Bockenhauer Detlef, van't Hoff William, Chernin Gil, Heeringa Saskia F, Sebire Neil J
Nephrology, Great Ormond Street Hospital for Children NHS Trust, Great Ormond Street, London, WC1N 3JH, UK.
Pediatr Nephrol. 2009 Jul;24(7):1399-401. doi: 10.1007/s00467-009-1135-8. Epub 2009 Feb 11.

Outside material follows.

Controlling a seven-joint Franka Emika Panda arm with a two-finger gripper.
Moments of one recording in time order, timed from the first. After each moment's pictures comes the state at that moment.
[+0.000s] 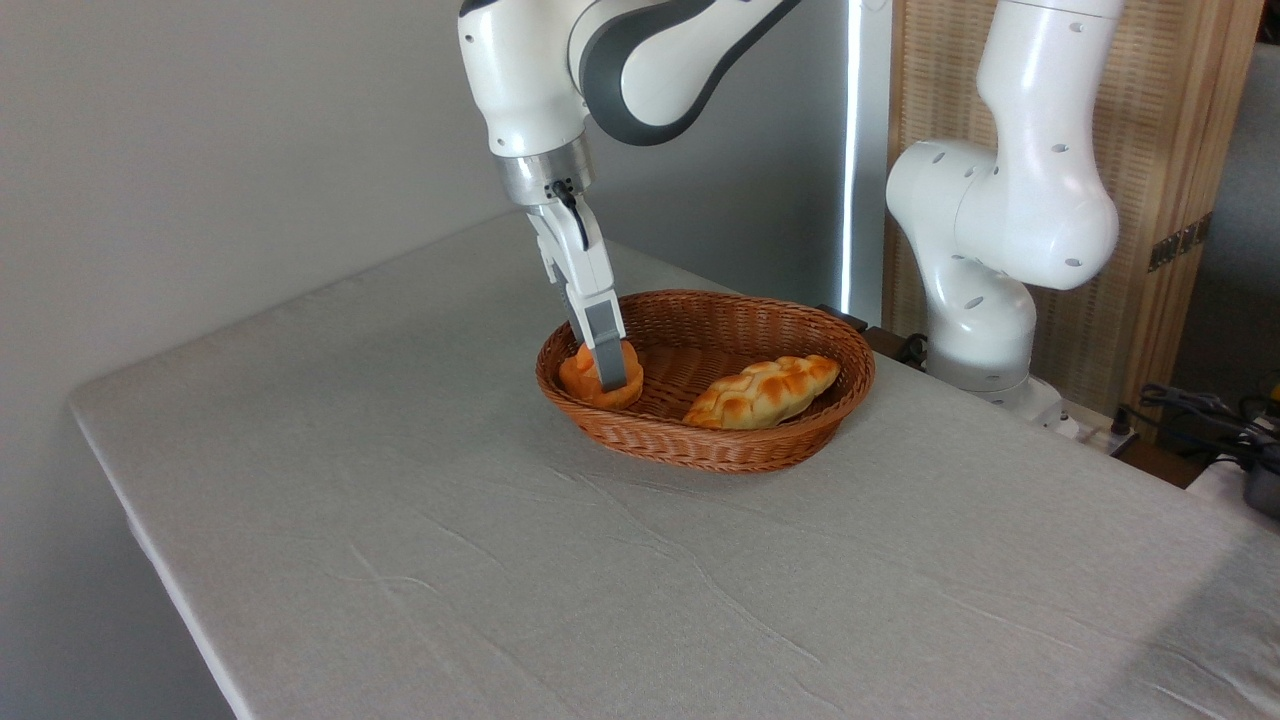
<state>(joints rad) -0.15 -0.31 -0.32 -2.35 -0.12 1.98 0.73</state>
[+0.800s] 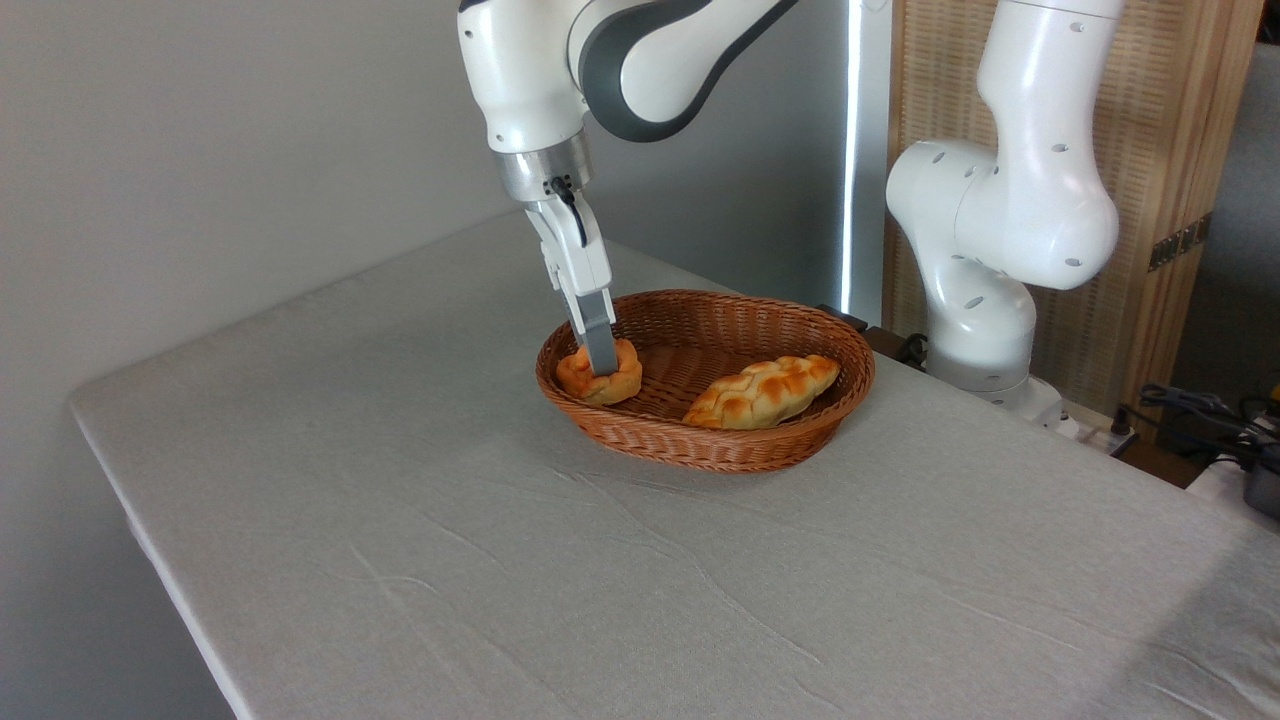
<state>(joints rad) -0.15 -0.31 -0.32 -2.34 -0.12 1.98 0.74</state>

Wilms' tumour suppressor gene 1 (WT1) encodes a transcription factor required for normal development of the genitourinary system. In the kidney, mutations in WT1 can cause diffuse mesangial sclerosis or focal segmental glomerulosclerosis. Here, we report on a girl with a mutation in WT1, who developed membranoproliferative glomerulonephritis (MPGN) 3 years after completion of treatment for Wilms' tumour. This finding extends the spectrum of glomerular disease seen with WT1 mutations and could have implications for the screening of children with MPGN.
威尔姆斯肿瘤抑制基因1(WT1)编码一种泌尿生殖系统正常发育所需的转录因子。在肾脏中,WT1突变可导致弥漫性系膜硬化或局灶节段性肾小球硬化。在此,我们报告一名患有WT1突变的女孩,她在完成威尔姆斯肿瘤治疗3年后发生了膜增生性肾小球肾炎(MPGN)。这一发现扩展了WT1突变所见肾小球疾病的范围,可能对MPGN患儿的筛查具有重要意义。